→ EXERCISE INSTRUCTIONS
Everything from the line with "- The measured" down to the line with "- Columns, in" below must be printed exactly, those two lines included. Exclude pictures.

*** Opening LISTED ENTRIES ***

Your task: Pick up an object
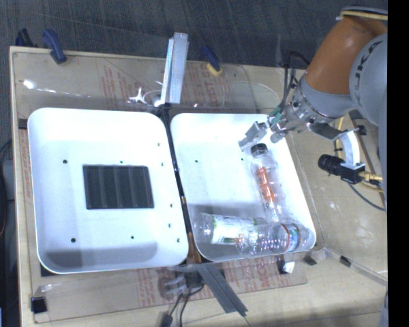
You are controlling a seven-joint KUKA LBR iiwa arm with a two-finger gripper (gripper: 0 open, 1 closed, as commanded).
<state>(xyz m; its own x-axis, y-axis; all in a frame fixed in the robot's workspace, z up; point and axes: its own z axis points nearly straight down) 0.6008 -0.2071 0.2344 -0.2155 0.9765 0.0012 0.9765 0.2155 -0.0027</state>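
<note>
A grey bar (221,293) lies at the bench's (341,216) near edge, angled below the gap between the two bins, with cables beside it. Just behind it, along the near wall of the right bin (211,176), a clear plastic bottle (228,229) lies on its side, its label showing green and white. A second clear bottle (279,237) lies end to end with it toward the bin's near right corner; the two touch or overlap, and where one ends is hard to tell. A third, slimmer bottle (266,179) with an orange-red label lies along the right side of the same bin, its dark cap pointing to the far wall and its base close to the second bottle.

The gripper (255,135) hangs over the far right part of the right bin, just above the slim bottle's cap. Whether its fingers are spread or closed cannot be told from this angle, and no object is seen between them. The arm (341,60) rises from it to the right, orange band uppermost.

The left bin (54,142) holds a dark ribbed block (118,187) lying flat near its middle. A metal upright (175,67) stands behind the seam between the bins, and blue clamps (53,44) grip the bench's far edge.
</note>
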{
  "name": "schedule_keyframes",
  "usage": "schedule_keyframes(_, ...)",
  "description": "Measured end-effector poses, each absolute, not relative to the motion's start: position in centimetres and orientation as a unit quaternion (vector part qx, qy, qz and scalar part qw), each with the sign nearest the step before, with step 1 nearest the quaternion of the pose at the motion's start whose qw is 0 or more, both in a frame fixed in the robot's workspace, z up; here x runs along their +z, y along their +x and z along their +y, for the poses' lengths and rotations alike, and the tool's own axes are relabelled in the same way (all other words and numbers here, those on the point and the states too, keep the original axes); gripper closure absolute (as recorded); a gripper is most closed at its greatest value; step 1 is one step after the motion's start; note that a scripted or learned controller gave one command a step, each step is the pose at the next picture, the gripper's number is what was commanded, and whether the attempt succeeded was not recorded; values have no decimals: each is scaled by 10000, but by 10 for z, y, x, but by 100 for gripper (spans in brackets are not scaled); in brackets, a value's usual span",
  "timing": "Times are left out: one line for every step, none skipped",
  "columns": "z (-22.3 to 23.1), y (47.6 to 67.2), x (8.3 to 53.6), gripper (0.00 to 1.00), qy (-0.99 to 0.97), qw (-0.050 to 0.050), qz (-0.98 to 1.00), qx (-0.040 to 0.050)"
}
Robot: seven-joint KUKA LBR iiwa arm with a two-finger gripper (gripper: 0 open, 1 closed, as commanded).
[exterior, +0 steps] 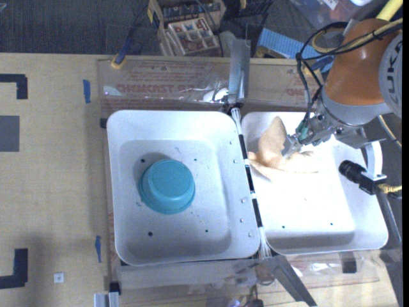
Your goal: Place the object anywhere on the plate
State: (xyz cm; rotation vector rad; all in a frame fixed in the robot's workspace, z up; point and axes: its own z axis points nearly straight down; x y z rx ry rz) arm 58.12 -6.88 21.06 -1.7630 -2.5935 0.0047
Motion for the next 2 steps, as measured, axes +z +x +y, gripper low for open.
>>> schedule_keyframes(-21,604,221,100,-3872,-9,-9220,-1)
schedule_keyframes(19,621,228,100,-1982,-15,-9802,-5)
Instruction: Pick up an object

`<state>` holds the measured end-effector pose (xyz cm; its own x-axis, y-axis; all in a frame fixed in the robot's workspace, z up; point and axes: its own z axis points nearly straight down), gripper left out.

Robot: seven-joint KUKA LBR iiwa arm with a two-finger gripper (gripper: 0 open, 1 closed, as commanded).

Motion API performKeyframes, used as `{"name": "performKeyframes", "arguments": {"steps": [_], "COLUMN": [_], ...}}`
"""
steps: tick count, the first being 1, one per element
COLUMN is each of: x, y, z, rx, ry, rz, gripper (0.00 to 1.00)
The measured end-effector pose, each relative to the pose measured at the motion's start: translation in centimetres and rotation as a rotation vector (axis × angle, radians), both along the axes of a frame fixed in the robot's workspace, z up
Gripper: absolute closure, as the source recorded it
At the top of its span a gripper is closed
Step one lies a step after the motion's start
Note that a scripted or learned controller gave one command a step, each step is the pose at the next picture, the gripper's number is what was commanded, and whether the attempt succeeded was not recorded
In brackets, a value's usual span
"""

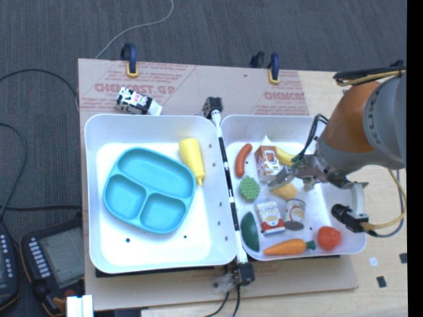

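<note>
The gripper (289, 179) hangs low over the yellow wedge (284, 191), just below its fingers; how wide they stand, I cannot tell. It should descend straight, avoiding the can (295, 211).

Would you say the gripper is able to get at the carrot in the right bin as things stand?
Probably yes: the carrot lies uncovered by the right bin's front wall, near the gripper; a can stands between them.

My bench (99, 84) is a plywood board. Two white bins rest on it: left bin (92, 197), right bin (330, 127). A small black-and-white box (137, 102) lies far left.
</note>
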<state>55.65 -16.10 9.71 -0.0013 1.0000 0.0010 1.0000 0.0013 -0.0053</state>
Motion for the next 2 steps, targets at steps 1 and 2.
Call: {"name": "performKeyframes", "arguments": {"steps": [1,2], "x": [0.22,0.14], "y": [-0.06,-0.02], "z": [1.21,1.09], "rx": [-0.001,0.000], "ry": [-0.004,-0.002], "rz": [0.000,0.000], "gripper": [1.00,0.00]}}
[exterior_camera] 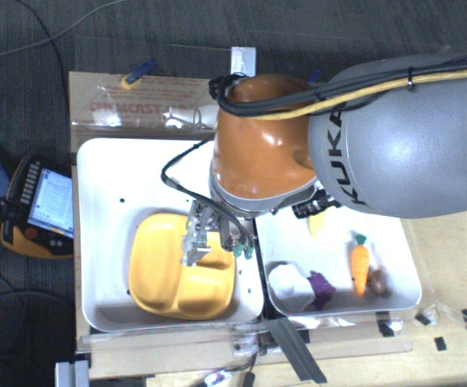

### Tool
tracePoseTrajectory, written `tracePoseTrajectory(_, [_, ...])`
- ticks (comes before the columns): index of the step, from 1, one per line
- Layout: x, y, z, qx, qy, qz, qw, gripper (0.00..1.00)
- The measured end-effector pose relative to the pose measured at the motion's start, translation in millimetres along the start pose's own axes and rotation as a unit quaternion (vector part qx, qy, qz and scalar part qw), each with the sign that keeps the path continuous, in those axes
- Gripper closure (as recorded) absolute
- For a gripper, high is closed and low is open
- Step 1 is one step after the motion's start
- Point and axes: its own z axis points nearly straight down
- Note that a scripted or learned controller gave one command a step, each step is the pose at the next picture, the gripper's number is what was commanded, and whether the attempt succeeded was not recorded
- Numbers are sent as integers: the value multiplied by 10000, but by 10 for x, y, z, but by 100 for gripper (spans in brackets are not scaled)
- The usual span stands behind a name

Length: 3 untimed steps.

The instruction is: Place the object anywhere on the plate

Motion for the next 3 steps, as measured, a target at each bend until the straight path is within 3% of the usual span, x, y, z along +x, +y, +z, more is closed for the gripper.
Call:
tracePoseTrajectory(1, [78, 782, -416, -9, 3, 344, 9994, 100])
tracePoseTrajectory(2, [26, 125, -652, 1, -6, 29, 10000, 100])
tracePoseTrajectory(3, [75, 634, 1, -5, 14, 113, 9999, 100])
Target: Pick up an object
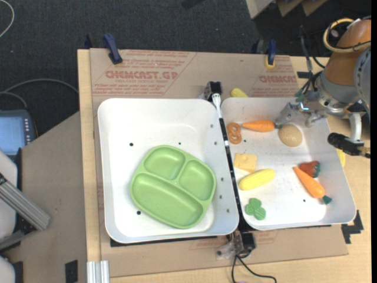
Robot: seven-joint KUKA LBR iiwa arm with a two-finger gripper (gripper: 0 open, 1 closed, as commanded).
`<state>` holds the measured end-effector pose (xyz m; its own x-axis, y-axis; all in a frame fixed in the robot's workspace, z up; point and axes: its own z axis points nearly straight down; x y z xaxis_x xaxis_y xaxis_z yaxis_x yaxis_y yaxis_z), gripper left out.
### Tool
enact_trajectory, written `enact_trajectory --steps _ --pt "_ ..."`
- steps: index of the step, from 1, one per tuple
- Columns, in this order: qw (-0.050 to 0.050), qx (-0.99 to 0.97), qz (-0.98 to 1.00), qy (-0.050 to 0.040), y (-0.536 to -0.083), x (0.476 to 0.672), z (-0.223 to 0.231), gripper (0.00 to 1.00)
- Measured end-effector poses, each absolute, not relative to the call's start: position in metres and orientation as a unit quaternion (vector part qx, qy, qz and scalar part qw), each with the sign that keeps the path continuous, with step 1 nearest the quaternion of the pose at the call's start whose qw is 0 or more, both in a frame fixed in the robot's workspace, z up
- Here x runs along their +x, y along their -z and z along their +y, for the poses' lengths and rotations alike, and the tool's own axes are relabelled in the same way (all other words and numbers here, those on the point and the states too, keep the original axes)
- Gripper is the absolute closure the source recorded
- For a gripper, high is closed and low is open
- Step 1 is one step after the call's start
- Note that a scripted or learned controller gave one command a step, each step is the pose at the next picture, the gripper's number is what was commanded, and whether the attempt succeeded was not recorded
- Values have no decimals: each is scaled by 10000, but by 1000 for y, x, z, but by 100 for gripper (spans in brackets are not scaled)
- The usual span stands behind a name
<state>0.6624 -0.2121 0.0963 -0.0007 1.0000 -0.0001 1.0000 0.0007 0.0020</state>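
Gripper (287,118) sits low over right bin (336,214), beside potato (290,135) and carrot (258,125); claw state unclear, can't tell; centre over potato before closing; avoid nudging carrot.

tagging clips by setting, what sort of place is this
Likely a robotics lab bench set up for pick-up trials: a grey robot arm reaches over two white bins, toy food such as a carrot lies in one, and clamps pin the board down.
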Motion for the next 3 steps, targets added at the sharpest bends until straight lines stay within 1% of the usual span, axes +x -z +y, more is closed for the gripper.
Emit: enact_trajectory --steps 1,2,3 --pt "-13 7071 7071 10 -85 635 -208 0" --pt "65 7066 7076 -22 -102 640 -209 100" --pt "43 7067 7075 -14 -99 638 -209 0"
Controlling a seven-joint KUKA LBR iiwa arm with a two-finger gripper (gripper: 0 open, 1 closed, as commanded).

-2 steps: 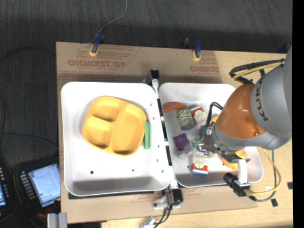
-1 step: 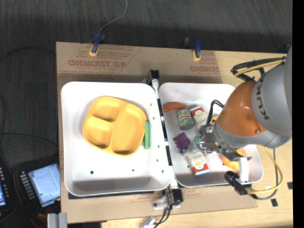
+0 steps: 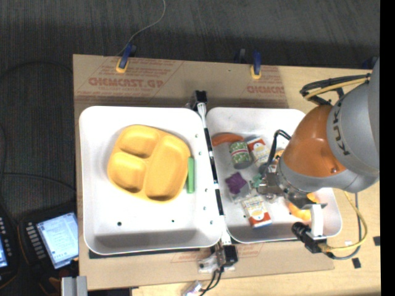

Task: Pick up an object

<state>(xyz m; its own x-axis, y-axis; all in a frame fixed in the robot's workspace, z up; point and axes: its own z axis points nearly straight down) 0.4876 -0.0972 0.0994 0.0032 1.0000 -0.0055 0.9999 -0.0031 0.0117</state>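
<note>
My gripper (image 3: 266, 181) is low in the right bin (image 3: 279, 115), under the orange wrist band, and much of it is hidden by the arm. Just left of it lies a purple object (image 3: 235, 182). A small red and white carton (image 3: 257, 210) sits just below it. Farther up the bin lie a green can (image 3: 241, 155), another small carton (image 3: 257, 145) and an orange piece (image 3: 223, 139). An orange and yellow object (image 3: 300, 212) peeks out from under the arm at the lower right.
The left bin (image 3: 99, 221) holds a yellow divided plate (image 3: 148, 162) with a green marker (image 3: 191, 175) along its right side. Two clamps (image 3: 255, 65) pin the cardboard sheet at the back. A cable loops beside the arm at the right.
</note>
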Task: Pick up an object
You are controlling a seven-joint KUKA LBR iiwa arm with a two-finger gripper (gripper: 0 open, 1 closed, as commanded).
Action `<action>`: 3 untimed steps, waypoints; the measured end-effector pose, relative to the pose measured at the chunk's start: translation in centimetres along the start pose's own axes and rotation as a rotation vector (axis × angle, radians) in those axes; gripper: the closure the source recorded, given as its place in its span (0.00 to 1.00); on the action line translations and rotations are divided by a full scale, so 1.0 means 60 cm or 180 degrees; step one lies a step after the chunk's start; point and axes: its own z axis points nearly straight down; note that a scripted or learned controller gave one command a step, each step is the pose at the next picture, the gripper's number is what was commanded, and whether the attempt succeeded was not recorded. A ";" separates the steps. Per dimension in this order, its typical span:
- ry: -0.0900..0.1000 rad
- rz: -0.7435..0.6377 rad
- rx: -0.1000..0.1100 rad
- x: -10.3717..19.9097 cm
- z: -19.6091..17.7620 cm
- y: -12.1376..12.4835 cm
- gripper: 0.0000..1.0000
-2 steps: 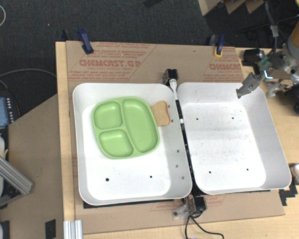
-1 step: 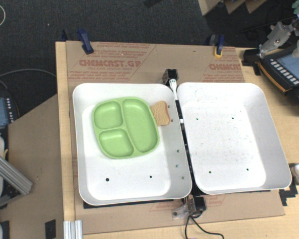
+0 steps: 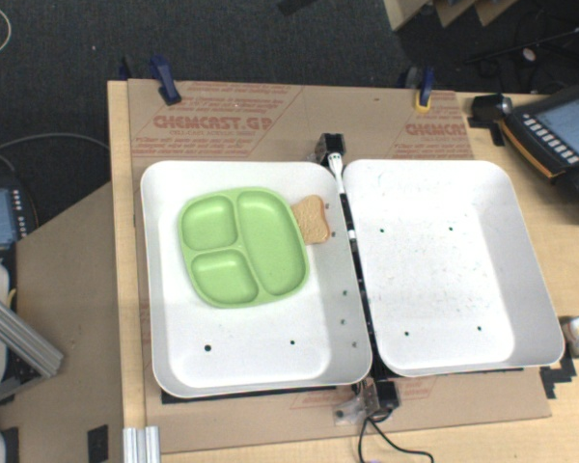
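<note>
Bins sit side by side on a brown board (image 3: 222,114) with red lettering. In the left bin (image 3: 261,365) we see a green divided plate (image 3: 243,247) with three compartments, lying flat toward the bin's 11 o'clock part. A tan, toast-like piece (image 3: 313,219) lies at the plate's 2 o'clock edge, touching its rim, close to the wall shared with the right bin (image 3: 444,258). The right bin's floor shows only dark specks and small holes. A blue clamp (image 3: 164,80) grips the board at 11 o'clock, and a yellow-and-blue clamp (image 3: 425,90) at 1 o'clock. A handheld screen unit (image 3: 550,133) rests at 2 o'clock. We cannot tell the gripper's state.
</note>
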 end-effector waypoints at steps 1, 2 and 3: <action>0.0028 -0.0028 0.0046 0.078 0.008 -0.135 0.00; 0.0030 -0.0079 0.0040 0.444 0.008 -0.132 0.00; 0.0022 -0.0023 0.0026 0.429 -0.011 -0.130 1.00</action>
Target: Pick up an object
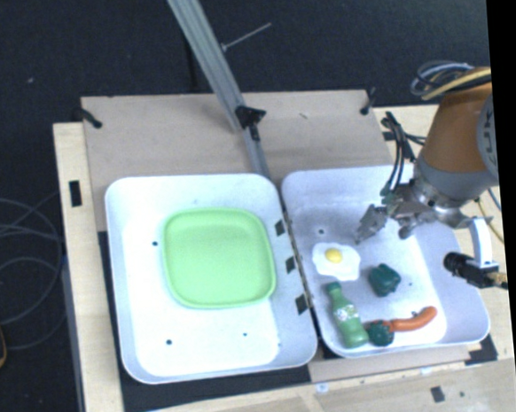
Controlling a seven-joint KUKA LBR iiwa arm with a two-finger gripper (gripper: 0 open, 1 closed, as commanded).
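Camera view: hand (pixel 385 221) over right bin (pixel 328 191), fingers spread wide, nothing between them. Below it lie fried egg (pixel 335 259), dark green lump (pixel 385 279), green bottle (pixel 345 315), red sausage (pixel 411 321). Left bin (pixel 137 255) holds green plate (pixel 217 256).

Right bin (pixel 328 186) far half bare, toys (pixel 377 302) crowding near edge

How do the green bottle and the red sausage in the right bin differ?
The green bottle is green with a white label; the red sausage is red-orange. The bottle lies roughly along the bin's left wall, the sausage across its near side. The bottle looks thicker. Both lie flat in the right bin.
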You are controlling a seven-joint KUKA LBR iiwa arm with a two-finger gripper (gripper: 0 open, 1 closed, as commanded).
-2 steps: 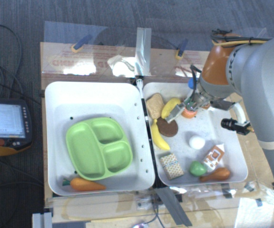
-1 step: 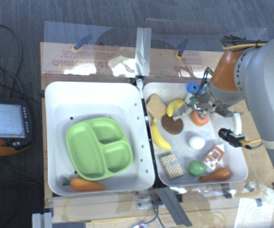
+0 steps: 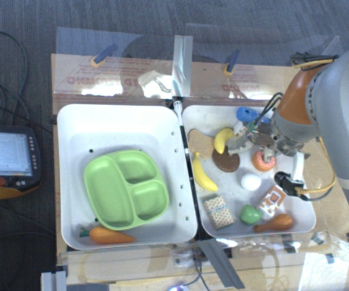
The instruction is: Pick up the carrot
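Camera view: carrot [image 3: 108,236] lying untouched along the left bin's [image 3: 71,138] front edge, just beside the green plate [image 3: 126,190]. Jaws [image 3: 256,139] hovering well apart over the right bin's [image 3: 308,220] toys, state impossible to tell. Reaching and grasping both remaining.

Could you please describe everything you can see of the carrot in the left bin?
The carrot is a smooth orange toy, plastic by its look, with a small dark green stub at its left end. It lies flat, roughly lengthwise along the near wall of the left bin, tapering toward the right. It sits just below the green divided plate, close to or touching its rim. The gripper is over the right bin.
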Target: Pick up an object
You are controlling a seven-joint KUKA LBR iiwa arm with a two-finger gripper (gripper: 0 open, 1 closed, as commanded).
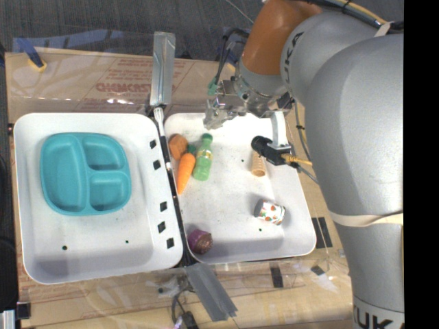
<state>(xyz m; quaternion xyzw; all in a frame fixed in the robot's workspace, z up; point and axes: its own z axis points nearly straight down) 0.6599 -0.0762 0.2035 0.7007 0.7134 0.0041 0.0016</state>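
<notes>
Far off to the gripper's left, the left bin point(31, 252) has a teal tray point(86, 172) with compartments lying flat in it, well apart from the gripper. The rest sits in the right bin point(233, 211). Below and left of the gripper, against the wall between the bins, is a brown lump point(178, 144), and touching its lower side is a carrot point(184, 173). The carrot's long axis runs away from the gripper, thick end nearer it and tip pointing at the near rim, leaning a little towards the dividing wall. Just beside the carrot, almost straight below the gripper and the closest thing to it, lies a green bottle point(202, 163). It is on its side, its long axis nearly parallel to the carrot's, the dark cap end pointing up at the gripper and the base towards the near rim. Far below that, in the near left corner, sits a purple thing point(199, 239). The gripper point(216, 115) itself hangs over the bin's far left corner, close to the far rim, with nothing visibly in it. From here I cannot tell whether it is released or clenched. Below and to its right lies a small tan cone point(258, 164), and further down on that side a white patterned cup point(270, 212) rests on its side.
</notes>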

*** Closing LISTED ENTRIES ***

→ WRITTEN ANSWER
- The measured end-effector pose relative to the pose measured at the motion's start, translation in millimetres along the start pose's own axes and rotation as a unit quaternion (vector part qx, qy, qz and scalar part qw), each with the sign that keeps the path continuous, in those axes
- Gripper closure (as recorded) absolute
- For a gripper, high is closed and low is open
- Step 1 is one step after the motion's start
- Point and axes: its own z axis points nearly straight down
- Note that a scripted or learned controller gave one command a step, each step is the pose at the next picture, the gripper's number is what was commanded, and whether the attempt succeeded was not recorded
- Numbers are sent as integers: the value multiplied by 10000, but by 10 for x, y, z, but by 100 for gripper (spans in brackets are not scaled)
- The usual span stands behind a name

Length: 3 untimed steps.

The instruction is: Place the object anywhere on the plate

Motion for the next 3 steps, as measured, a target at each bend until the straight path is within 3% of the usual span, x, y, z along +x, +y, +z, more is closed for the gripper.
Call:
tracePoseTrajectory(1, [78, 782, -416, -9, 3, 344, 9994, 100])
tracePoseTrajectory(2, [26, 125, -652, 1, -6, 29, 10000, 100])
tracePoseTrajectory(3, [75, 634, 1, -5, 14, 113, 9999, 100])
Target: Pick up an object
Robot: seven-joint KUKA LBR iiwa arm with a two-finger gripper (gripper: 0 open, 1 closed, as commanded).
`<state>` holds the measured end-effector pose (xyz m; its own x-axis, y-axis; all in a frame fixed in the robot's workspace, z up; point and axes: its own z axis points nearly straight down; x y z xaxis_x xaxis_y xaxis_z yaxis_x yaxis_y yaxis_z), gripper left out.
### Tool
enact_trajectory, written `enact_trajectory --steps _ --pt "_ ..."`
- steps: index of the step, from 1, one per tuple
- Columns, in this order: qw (-0.050 to 0.050), qx (-0.99 to 0.97), qz (-0.98 to 1.00), qy (-0.050 to 0.040), y (-0.536 to -0.083), x (0.476 to 0.672), z (-0.223 to 0.231), gripper (0.00 to 1.00)

There is nothing further in this answer.